We remain too numb from what we just saw, though Fortune is classically placid.
But any time Drew comes to one of us, the circus is for once united, someone always to the rescue.
Often Melange, Greta, or Jiamin. But mostly PB. Without fail, PB.
“Thanks,” I tell him during the Reunion’s final commercial break.
“What can I say? You were looking… totally doomed.”
I might not get another chance. “PB, I’m—”
“I know. You should be.” He coughs. “Still. Everything I said—”
“Was correct.”
“It doesn’t mean I meant it. Well, not all of it.” For someone so verbal, it’s strange to see PB quiet. “Lunch tomorrow?” he finally asks. “You’re buying.”
“I figured.”
He resurrects his wicked grin as we return from commercial. “Buddy, I’m irrevocably unemployable. What choice do I have but to spend your primetime blood money?”

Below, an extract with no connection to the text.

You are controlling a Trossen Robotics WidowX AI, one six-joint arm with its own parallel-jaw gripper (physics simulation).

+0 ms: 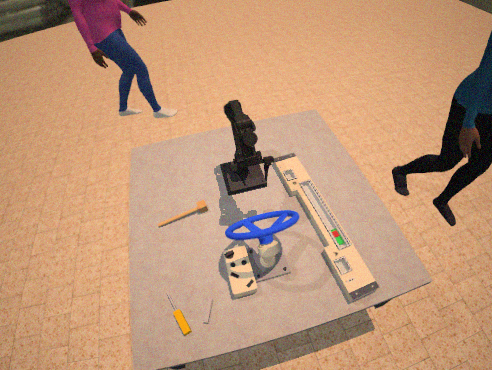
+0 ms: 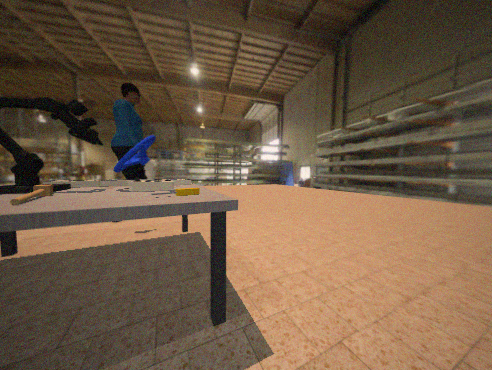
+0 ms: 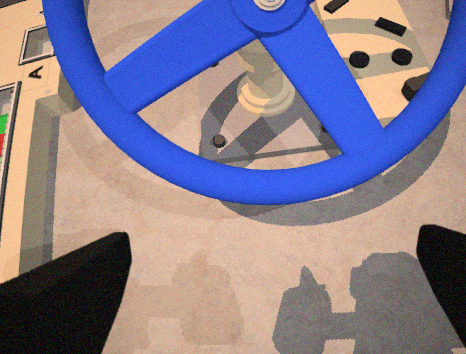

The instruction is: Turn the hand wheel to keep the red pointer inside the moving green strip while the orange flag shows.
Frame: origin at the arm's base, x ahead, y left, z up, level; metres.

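Seen in the pictures: gripper, between the fingertips: (image 1: 255,183) (image 2: 99,144) (image 3: 275,244); arm's base, origin of its link: (image 1: 242,171) (image 2: 27,185).
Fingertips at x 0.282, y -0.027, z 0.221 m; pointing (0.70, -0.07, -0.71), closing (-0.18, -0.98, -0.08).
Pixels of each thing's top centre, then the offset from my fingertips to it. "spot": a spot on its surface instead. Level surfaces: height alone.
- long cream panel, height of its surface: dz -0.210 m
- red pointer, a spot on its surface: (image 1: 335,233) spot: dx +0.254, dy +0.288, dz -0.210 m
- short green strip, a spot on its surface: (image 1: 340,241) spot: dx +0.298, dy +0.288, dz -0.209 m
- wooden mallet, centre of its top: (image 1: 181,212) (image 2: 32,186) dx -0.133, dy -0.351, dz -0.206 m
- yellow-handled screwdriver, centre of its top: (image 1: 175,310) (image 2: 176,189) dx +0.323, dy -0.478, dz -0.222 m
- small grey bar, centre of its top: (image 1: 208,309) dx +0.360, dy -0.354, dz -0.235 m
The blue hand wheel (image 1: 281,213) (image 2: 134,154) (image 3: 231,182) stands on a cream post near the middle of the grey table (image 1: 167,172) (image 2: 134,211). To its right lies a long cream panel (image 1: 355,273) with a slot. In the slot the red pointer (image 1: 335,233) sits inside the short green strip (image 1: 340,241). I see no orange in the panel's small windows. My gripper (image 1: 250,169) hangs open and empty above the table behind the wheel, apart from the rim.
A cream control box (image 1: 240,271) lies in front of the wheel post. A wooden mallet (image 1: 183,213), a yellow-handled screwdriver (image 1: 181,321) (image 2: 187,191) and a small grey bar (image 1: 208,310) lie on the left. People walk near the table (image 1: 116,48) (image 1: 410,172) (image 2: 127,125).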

I suppress my laughter, and Ecklund rouses the audience one more time. “Well, folks, we can agree that was an unprecedented season, but before we go, I have one last question… did you ever imagine an Endeavor finale where no one won?”

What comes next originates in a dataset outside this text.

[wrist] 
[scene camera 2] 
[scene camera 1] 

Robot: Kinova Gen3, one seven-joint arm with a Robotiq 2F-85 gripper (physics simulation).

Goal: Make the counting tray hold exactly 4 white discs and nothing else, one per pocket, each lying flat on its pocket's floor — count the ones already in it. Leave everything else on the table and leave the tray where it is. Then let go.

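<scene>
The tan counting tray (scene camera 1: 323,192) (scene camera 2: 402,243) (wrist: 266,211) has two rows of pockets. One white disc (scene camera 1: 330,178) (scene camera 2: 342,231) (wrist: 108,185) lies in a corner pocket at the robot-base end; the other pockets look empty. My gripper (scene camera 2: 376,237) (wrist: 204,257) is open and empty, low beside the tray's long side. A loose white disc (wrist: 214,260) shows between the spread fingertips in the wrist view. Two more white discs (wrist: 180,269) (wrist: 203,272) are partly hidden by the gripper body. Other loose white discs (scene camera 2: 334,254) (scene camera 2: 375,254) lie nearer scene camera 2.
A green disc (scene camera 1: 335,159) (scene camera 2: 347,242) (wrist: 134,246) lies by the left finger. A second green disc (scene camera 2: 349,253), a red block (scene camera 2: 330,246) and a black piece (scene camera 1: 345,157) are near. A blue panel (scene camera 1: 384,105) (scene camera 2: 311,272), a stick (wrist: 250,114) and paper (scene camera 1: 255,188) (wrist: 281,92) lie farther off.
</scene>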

Scattered answers sing out from the audience. Of course not. Who would?
“Well…” He pauses dramatically before screaming, “You still haven’t! Roll that tape!”
The screen bursts alive with footage from the single camera that recorded me before I took my plunge.
Away I go, and the camera dully hits the damp grass, the cameraman’s feet bolting away.
Two bodies then stagger into frame and tumble to the ground, one tightly wrapping her arms around the other…
unknowingly crossing that painted finish line.
“The winners of Endeavor Season 20… Erika Bhaduri and Imogen Cuthbert!”
Ecklund brandishes the giant foam check, thunderous confetti raining down. Barnes nudges a stunned Erika forward, actually laughing, “Hurry, it’s live television!” Imogen too at last rises, gripping my hand as she passes me and not letting go until long after we hear “cut.”
Imogen has officially won the most seasons of Endeavor and the most cumulative prize money in the show’s history.
Hers is the unimpeachable legacy. As for Erika, she’s the first trans winner.
She’s also the first person to win after another family member won previously.
Perhaps a less revolutionary headline, but it’s meaningful to me.